**What to do**
Look through the records, and whenever a line includes the word "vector", copy it.

**Extracted material**
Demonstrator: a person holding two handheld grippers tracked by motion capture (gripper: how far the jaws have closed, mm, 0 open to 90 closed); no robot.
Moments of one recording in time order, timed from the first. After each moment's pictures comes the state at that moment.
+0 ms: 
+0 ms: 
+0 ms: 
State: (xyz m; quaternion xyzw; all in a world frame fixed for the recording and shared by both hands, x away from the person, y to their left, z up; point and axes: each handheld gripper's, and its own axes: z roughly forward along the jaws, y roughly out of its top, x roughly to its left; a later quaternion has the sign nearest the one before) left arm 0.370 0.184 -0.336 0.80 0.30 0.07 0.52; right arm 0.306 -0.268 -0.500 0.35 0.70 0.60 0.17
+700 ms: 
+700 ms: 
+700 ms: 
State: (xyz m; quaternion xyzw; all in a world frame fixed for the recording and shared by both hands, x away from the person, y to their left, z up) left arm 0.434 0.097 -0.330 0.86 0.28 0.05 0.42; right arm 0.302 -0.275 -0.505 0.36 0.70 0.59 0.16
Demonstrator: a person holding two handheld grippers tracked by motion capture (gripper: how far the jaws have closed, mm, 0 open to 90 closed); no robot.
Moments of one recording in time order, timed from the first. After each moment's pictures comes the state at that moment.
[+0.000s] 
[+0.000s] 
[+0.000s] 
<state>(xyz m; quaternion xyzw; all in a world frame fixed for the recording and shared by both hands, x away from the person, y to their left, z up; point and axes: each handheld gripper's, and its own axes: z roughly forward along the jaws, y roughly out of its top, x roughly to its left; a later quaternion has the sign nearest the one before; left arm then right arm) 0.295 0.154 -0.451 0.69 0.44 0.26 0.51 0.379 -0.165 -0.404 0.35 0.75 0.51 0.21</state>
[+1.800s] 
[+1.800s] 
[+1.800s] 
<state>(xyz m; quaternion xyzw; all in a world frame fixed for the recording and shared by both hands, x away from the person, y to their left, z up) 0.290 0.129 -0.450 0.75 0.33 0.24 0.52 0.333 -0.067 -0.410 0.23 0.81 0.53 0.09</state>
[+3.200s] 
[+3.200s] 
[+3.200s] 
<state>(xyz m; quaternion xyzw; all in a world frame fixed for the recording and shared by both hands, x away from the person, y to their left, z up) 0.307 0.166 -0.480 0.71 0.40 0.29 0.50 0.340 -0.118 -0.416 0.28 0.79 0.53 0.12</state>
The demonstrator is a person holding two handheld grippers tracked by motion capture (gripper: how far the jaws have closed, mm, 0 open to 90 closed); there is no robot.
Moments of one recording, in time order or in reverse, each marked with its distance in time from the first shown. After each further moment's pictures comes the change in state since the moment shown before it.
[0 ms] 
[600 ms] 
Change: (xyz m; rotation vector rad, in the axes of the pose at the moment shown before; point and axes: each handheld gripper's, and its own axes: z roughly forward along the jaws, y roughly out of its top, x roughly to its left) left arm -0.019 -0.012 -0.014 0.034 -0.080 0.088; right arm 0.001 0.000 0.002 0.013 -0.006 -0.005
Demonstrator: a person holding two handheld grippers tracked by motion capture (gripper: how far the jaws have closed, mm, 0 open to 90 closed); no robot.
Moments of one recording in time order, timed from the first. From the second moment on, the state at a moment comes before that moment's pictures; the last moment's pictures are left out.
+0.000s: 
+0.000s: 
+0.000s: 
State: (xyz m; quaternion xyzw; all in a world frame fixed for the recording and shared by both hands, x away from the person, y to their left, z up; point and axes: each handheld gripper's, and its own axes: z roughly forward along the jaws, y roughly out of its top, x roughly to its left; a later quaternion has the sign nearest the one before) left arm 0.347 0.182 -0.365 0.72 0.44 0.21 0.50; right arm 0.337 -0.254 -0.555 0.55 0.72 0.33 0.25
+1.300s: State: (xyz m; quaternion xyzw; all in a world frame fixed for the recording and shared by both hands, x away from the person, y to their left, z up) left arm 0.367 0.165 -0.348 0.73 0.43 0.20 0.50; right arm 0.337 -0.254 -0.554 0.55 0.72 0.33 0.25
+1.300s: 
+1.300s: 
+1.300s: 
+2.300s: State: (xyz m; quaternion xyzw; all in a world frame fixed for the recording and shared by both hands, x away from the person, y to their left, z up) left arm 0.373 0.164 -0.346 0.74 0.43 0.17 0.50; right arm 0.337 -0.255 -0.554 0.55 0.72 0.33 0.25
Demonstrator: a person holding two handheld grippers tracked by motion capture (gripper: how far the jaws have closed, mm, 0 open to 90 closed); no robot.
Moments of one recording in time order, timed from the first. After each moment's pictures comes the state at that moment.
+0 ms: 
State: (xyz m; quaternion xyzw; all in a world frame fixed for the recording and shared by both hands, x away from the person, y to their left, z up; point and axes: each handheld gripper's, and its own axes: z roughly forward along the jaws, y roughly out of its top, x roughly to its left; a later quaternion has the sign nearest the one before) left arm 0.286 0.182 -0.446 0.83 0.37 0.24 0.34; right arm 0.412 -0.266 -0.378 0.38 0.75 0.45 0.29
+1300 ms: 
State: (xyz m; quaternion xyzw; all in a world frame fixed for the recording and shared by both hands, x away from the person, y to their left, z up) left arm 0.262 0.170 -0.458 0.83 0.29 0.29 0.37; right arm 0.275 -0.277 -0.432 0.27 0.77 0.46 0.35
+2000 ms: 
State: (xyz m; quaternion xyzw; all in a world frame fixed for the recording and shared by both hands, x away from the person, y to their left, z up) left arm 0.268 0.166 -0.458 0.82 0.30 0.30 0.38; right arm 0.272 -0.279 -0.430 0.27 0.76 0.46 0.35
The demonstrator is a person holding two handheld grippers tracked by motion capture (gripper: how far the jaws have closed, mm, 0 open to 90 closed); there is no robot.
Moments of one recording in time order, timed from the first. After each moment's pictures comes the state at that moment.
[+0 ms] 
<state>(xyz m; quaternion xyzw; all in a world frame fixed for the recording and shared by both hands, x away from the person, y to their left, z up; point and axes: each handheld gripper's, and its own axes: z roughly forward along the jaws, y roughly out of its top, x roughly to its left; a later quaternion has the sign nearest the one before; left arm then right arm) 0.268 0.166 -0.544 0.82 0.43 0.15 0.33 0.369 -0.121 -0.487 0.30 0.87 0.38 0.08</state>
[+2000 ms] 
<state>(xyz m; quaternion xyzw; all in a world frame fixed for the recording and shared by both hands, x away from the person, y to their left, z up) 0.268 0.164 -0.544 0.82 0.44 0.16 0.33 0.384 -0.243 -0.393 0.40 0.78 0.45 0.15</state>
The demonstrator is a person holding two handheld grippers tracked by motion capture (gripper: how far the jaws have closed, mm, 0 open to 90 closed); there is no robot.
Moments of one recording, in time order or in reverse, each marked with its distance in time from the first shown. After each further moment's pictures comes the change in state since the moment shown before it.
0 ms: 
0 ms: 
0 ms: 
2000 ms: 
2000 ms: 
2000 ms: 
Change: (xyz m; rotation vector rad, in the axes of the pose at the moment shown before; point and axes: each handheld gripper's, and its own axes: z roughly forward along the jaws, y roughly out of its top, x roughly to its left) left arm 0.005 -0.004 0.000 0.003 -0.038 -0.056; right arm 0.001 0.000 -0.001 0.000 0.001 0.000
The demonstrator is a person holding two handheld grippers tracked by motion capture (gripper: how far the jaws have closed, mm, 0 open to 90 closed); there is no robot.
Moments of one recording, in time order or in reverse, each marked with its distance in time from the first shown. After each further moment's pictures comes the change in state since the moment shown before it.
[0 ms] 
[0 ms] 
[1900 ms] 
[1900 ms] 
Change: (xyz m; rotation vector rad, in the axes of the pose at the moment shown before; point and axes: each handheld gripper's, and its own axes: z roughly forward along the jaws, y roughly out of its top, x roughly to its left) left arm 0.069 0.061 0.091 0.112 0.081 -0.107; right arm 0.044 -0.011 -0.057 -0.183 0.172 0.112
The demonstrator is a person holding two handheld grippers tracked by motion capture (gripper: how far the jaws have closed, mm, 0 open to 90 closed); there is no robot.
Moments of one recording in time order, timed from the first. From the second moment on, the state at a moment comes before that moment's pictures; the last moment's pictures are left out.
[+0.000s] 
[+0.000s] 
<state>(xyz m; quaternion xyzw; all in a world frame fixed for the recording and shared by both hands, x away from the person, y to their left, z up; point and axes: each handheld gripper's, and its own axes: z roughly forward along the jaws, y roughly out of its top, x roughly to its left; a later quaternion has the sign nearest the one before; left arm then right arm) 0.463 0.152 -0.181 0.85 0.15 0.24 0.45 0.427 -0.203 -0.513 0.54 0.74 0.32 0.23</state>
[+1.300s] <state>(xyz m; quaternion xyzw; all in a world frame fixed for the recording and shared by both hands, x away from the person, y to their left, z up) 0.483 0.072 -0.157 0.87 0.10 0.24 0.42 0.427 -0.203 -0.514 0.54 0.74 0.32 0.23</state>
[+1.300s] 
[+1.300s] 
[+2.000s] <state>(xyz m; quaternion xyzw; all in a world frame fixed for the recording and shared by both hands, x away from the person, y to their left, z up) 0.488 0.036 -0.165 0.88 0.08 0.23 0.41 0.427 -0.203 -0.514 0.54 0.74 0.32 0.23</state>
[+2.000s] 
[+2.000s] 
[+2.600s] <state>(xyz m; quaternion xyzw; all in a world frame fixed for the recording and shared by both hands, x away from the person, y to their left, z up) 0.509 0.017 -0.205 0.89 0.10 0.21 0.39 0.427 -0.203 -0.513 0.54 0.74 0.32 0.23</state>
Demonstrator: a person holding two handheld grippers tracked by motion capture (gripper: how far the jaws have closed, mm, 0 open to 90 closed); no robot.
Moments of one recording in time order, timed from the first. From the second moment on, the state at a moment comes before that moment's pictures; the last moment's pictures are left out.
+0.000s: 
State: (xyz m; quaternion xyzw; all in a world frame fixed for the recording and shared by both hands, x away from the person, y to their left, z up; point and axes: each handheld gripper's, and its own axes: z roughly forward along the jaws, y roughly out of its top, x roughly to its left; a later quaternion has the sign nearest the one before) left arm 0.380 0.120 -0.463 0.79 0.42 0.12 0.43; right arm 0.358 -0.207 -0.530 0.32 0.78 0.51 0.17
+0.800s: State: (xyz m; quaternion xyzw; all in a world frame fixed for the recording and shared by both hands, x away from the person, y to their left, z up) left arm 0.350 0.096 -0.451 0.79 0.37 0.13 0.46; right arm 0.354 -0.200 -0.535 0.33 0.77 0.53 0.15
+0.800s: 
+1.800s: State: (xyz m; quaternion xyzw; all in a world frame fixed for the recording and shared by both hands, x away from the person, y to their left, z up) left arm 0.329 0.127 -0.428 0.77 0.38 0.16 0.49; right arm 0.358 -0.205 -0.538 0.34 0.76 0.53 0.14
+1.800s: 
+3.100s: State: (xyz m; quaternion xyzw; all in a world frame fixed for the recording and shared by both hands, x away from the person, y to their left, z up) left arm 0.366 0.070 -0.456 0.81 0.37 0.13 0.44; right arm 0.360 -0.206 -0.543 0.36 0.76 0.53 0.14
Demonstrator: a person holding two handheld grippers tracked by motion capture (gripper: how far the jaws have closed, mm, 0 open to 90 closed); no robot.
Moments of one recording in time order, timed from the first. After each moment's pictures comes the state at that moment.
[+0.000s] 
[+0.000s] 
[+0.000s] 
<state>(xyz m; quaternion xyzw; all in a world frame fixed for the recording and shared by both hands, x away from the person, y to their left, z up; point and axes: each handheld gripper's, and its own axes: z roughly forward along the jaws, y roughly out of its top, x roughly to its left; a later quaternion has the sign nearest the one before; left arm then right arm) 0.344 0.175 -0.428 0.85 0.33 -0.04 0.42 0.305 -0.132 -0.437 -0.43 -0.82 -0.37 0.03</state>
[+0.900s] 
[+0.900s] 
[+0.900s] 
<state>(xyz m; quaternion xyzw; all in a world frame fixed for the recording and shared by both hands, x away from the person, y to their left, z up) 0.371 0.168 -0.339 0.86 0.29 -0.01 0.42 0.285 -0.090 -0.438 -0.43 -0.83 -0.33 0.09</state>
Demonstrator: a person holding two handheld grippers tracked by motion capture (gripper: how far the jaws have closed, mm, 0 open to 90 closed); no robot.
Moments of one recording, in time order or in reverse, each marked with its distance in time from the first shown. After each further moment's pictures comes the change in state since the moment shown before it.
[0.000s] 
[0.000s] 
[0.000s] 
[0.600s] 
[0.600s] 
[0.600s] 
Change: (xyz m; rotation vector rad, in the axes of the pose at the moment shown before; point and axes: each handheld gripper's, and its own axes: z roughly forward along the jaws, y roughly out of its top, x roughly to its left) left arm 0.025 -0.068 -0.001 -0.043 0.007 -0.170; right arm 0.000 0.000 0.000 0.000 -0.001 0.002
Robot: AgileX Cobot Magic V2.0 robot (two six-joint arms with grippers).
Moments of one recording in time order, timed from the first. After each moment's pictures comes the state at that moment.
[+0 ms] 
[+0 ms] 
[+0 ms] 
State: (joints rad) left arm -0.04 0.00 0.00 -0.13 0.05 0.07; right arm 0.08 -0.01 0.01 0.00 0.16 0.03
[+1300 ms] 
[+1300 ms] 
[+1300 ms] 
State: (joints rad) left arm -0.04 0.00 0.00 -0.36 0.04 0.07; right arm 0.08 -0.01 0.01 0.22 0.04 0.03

**Exercise result**
Change: (xyz m; rotation vector rad, in the axes of the pose at the moment shown before; point and axes: each handheld gripper's, and its own axes: z roughly forward along the jaws, y roughly out of its top, x roughly to its left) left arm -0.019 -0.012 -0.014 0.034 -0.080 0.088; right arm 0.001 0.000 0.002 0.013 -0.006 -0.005
Change: (xyz m; rotation vector rad, in the axes of the pose at the moment shown before; point and axes: each handheld gripper's, and its own axes: z roughly forward along the jaws, y roughly out of its top, x roughly to its left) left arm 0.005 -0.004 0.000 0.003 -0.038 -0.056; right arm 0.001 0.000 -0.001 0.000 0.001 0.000
Change: (xyz m; rotation vector rad, in the axes of the pose at the moment shown before; point and axes: each handheld gripper's, and its own axes: z roughly forward along the jaws, y roughly out of its top, x roughly to its left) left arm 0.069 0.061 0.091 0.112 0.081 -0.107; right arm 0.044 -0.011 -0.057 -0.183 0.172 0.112
Change: (xyz m; rotation vector rad, in the axes of the pose at the moment shown before; point and axes: each handheld gripper's, and its own axes: z roughly forward along the jaws, y roughly out of its top, x roughly to its left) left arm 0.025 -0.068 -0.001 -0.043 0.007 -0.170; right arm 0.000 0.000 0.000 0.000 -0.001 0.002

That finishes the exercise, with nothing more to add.